El ser llegó, finalmente, a su posición. Allí estaba frente a él. Era el cuerpo del chico de catorce años, pero el aura oscura que lo rodeaba revelaba que ya no era él quien tenía el control de sus actos sino el Rey de Pokelantis.
Allí estaban los dos, mirándose el uno al otro. Con mirada y sonrisa arrogante, el rey estaba disfrutando ver al pokemon tipo siniestro titubeando, nervioso. Eso le satisfacía. Comenzó a soplar el viento, helado y sibilante como si estuviera gimiendo, como si el viento sintiera y expresara las mismas sensaciones de Darkrai en ese momento.
—Pobre Ash Ketchum. Él y sus padres creyeron que se habían desecho de mi luego de haber usado a aquel pokemon, tratando de usar su poder como si fuese una pesadilla viviente—el rey se rio, le parecía ridículo las intenciones de los Ketchum cuando trataron de deshacerse de él hacía ocho años atrás—pero sí pudieron debilitarme y encerrarme dentro de su subconsciente como una prisión. Pero gracias a ti, y a los Darkrai de ciudad Canal y el de la liga pokemon, me dieron la oportunidad de volver a perturbar a Ash por medio de sus pesadillas. Poco a poco hasta volver a recuperar mi fuerza. Hasta que finalmente tuve la fuerza suficiente para llamarte usando las pesadillas de Ash, y fuiste tan ingenuo, creyendo que el chico en serio te necesitaba, como para haber llegado hasta aquí en tan solo dos días desde que inicié—
Había sido una trampa, el pokemon oscuro había sido engañado. El corazón más noble había servido para ocultar a la siniestra criatura que se encontraba dentro del chico, por eso no pudo identificarlo.
El Rey señaló a Darkrai extendiendo su brazo—Una vez que absorba tu esencia por completo, no solo habré recuperado todo mi poder, sino que, el corazón más noble permanecerá en el mismo encierro dentro de su cuerpo, así como yo lo estuve—
Había sido suficiente, no había sido una amenaza, pero se sintió como tal. Darkrai extendió sus brazos y formó una esfera negra que lanzó hacia el rey, esta dio de lleno en el objetivo, pero pareció ser inútil ya que la esfera se fusionó con el aura oscura, como si hubiese sido absorbida por este. Ante esto, el Rey se carcajeó.

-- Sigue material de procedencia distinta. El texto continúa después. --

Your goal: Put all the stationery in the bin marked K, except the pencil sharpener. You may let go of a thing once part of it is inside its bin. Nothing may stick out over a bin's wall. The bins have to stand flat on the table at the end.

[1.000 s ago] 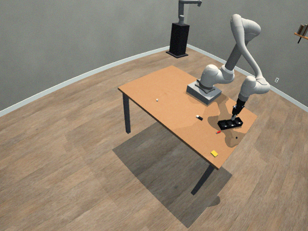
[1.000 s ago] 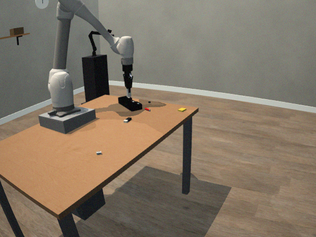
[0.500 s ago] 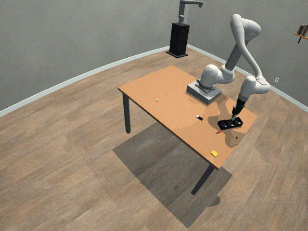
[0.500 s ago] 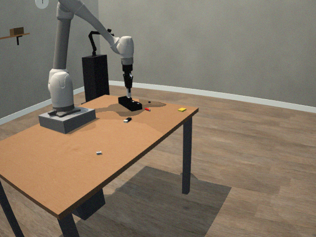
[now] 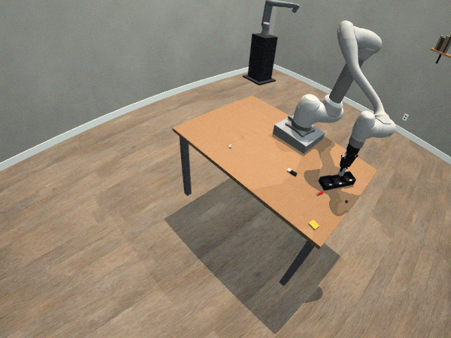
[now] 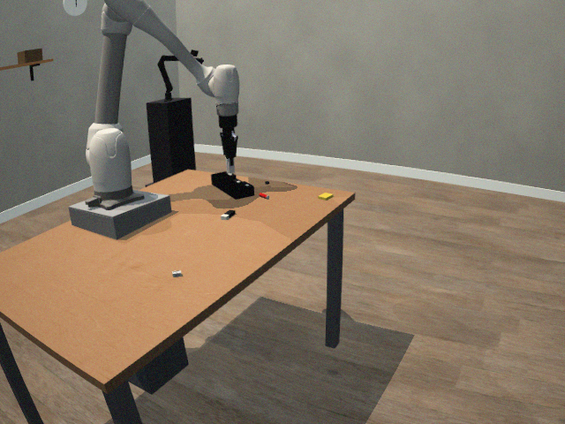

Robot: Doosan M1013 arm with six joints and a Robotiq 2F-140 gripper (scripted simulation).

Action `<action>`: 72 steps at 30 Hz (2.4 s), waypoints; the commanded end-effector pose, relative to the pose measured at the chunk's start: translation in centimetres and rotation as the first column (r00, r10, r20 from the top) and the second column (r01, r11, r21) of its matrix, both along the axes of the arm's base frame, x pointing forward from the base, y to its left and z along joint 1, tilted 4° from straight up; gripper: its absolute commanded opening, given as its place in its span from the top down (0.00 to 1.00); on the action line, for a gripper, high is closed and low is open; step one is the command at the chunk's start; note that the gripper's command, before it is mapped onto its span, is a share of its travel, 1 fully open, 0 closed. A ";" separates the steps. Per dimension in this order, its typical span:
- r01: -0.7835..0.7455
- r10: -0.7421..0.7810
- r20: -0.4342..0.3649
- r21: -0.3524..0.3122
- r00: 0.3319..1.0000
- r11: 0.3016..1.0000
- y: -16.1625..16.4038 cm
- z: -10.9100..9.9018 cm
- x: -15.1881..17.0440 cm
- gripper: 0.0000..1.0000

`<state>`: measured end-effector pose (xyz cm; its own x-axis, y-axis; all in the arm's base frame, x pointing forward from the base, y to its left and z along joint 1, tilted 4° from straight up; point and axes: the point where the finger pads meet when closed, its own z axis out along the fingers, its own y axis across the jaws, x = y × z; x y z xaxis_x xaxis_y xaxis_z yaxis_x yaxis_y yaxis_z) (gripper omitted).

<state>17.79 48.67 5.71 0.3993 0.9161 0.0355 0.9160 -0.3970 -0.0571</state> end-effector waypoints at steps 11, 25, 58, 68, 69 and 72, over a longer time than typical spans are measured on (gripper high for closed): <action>-0.002 0.002 0.004 0.005 1.000 1.000 0.5 0.4 0.2 0.85; -0.002 0.002 0.004 0.005 1.000 1.000 0.5 0.4 0.2 0.85; -0.002 0.002 0.004 0.005 1.000 1.000 0.5 0.5 0.2 0.85; -0.002 0.002 0.004 0.005 1.000 1.000 0.3 -1.1 0.0 0.85; -0.002 0.002 0.004 0.005 1.000 1.000 0.3 -1.4 0.0 0.85; -0.002 0.002 0.004 0.005 1.000 1.000 0.4 -2.2 0.0 0.85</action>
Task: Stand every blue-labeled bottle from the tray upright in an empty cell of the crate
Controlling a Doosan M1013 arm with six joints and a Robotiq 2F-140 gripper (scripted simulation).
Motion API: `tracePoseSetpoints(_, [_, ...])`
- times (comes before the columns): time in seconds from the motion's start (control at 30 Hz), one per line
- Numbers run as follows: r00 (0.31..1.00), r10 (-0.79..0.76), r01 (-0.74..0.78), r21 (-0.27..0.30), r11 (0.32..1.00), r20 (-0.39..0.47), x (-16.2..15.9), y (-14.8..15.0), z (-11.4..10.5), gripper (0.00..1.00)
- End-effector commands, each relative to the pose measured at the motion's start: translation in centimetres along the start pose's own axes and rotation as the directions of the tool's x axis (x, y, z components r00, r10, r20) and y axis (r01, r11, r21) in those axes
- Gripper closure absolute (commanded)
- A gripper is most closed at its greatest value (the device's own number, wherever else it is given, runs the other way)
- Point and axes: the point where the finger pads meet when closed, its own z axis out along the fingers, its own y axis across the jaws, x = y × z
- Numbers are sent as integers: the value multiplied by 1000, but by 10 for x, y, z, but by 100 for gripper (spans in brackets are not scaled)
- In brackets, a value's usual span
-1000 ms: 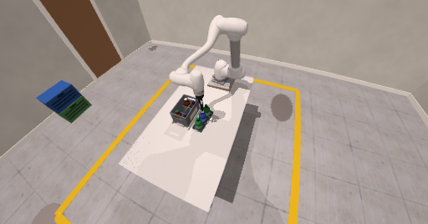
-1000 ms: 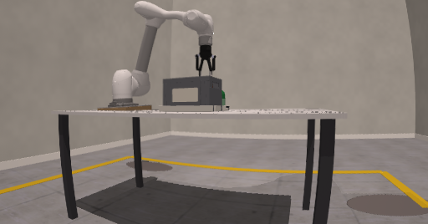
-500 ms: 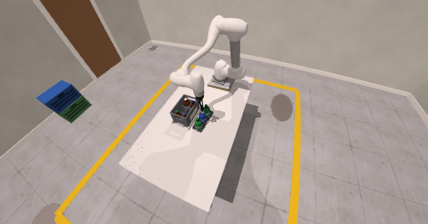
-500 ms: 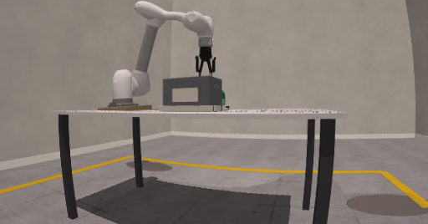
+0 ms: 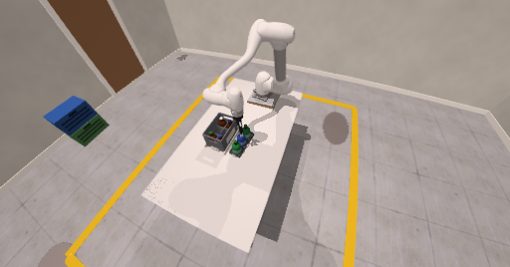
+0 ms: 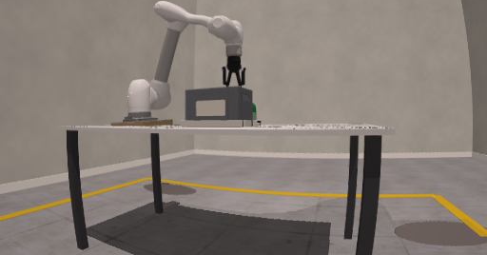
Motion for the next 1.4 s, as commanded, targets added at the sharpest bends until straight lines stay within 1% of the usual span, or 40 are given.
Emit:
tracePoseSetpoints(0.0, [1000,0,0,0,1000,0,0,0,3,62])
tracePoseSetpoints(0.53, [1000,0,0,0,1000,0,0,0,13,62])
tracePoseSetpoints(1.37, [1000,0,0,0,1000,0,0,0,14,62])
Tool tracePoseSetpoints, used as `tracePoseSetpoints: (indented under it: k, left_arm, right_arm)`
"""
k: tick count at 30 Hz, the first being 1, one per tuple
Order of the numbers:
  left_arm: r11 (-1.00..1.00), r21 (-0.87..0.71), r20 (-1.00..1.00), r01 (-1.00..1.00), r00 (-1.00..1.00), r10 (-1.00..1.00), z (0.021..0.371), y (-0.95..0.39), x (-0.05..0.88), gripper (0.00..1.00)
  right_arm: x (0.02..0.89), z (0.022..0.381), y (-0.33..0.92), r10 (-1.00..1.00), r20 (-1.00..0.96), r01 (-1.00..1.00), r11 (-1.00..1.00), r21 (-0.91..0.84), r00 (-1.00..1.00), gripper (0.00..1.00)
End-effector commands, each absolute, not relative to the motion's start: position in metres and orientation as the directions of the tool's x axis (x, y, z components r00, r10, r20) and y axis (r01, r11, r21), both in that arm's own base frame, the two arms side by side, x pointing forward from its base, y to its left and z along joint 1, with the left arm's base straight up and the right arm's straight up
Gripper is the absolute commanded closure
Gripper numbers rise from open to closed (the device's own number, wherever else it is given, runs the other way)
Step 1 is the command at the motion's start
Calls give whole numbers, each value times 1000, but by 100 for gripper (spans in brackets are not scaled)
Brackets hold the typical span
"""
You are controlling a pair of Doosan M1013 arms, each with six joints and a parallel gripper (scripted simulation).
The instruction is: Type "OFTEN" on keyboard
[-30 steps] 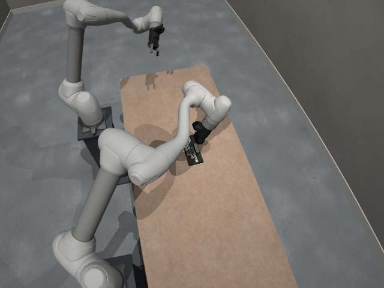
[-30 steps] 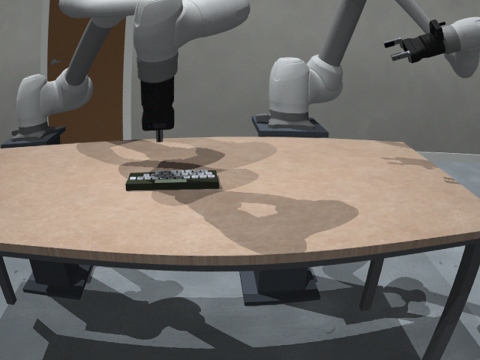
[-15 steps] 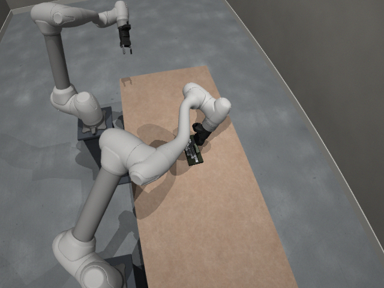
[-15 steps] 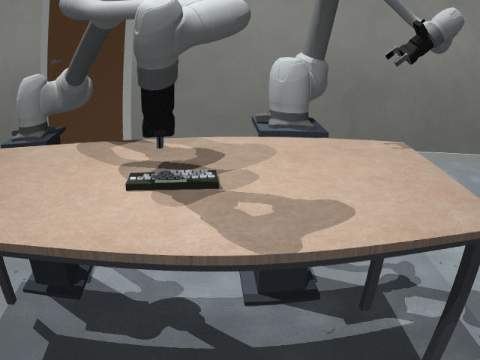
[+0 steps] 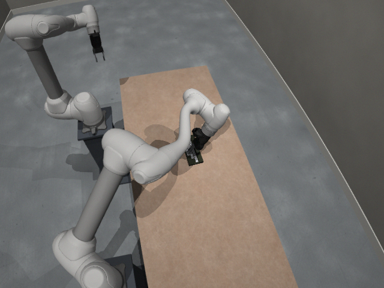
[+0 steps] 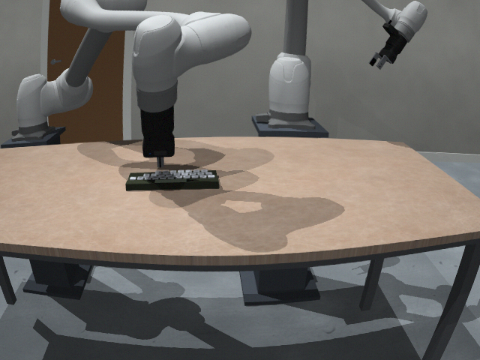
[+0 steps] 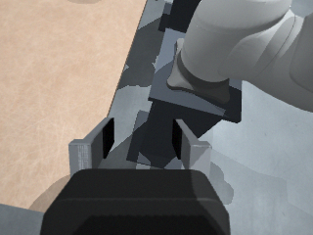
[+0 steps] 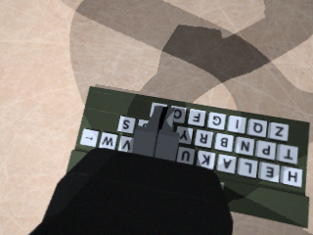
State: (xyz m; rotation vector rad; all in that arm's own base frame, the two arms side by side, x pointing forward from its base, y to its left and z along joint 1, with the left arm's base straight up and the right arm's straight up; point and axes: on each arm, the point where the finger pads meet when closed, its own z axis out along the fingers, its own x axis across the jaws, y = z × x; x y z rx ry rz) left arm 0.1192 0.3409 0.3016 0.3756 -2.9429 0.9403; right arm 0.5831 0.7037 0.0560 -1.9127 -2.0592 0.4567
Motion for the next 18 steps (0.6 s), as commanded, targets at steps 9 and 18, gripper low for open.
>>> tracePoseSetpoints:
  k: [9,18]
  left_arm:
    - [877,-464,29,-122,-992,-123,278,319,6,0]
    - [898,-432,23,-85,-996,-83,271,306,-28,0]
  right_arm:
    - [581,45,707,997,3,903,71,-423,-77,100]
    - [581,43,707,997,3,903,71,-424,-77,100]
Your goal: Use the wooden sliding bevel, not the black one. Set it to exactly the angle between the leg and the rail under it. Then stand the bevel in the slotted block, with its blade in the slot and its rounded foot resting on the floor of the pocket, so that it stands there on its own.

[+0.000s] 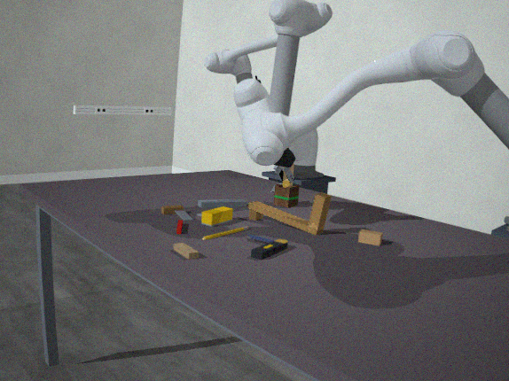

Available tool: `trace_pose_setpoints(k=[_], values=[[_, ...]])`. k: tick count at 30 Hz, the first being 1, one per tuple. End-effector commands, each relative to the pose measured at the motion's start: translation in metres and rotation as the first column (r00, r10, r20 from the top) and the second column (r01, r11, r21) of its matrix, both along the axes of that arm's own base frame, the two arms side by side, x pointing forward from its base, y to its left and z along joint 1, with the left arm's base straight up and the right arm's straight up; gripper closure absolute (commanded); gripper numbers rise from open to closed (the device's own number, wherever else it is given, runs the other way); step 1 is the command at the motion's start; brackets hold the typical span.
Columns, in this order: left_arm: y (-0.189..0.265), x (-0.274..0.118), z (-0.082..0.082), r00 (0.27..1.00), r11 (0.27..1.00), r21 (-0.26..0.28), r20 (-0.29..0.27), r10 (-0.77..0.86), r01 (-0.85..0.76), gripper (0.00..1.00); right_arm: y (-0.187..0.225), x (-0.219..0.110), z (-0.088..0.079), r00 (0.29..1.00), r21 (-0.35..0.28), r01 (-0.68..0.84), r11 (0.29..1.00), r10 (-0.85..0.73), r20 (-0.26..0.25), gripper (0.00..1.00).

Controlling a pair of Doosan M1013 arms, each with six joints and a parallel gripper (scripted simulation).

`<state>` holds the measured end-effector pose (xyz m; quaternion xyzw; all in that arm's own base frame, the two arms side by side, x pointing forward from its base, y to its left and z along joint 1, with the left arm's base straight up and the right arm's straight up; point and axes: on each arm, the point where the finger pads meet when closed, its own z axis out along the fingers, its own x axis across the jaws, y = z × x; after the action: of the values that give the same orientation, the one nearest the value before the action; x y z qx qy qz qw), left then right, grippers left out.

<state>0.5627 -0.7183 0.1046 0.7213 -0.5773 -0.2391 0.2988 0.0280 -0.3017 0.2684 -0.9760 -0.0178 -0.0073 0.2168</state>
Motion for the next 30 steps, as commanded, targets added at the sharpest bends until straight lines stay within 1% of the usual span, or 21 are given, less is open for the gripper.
trace_pose_setpoints(k=[1,30], values=[[-0.0001,0.0002,0.0010,1.000,1.000,-0.001,0.002,0.000,0.000,1.00,-0.0003,0.0001,0.0005,1.000,-0.001,0.000,1.000,0.000,0.000,0.00],[-0.0001,0.0003,-0.0027,1.000,1.000,-0.001,0.001,0.000,0.000,1.00,-0.0003,0.0001,0.0005,1.000,-0.001,0.000,1.000,0.000,0.000,0.00]])
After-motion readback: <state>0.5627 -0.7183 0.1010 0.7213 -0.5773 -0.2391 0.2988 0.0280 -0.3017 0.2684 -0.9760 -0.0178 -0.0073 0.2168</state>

Darkrai no se iba a detener con solo ese intento, extendió un brazo y lanzó un ataque de Onda Trueno, el rayo iba a impactar directo en el rey, y este agitó el brazo como queriendo desviar la dirección del ataque, pero no funcionó, el ataque impactó en su cuerpo.
Darkrai se detuvo por un momento, gracias al impacto el rey pareció bajar la guardia por el aturdimiento, aunque aún permanecía de pie, esperaba que el ataque hubiese sido lo suficientemente fuerte como para dañarlo, aunque sabía que sus fuerzas no eran tantas, un humano no resiste un ataque como ese por más débil que fuese, pero se equivocó. El rey volvió a reírse, y volteó a ver al pokemon.
—Lo mejor del cuerpo de Ash Ketchum, es su increíble capacidad para resistir todo tipo de ataques. Como si fuera de goma, los ataques eléctricos no le dañan a este cuerpo—
Darkrai estaba sorprendido, ninguno de sus ataques había resultado efectivo. Iba a ser difícil detenerlo allí, sin su fuerza. No podía huir pues eso significaba darle ventaja de atacarlo en un punto ciego y que lo tuviera a su merced, pero tampoco podía luchar pues podría perder, el rey parecía estar completamente preparado para un combate. Estaba contra la espada y la pared, debía escoger la mejor decisión para evitar ser derrotado pues eso significaba que absorbería toda su energía oscura, pero desgraciadamente no tenía más que esas dos opciones.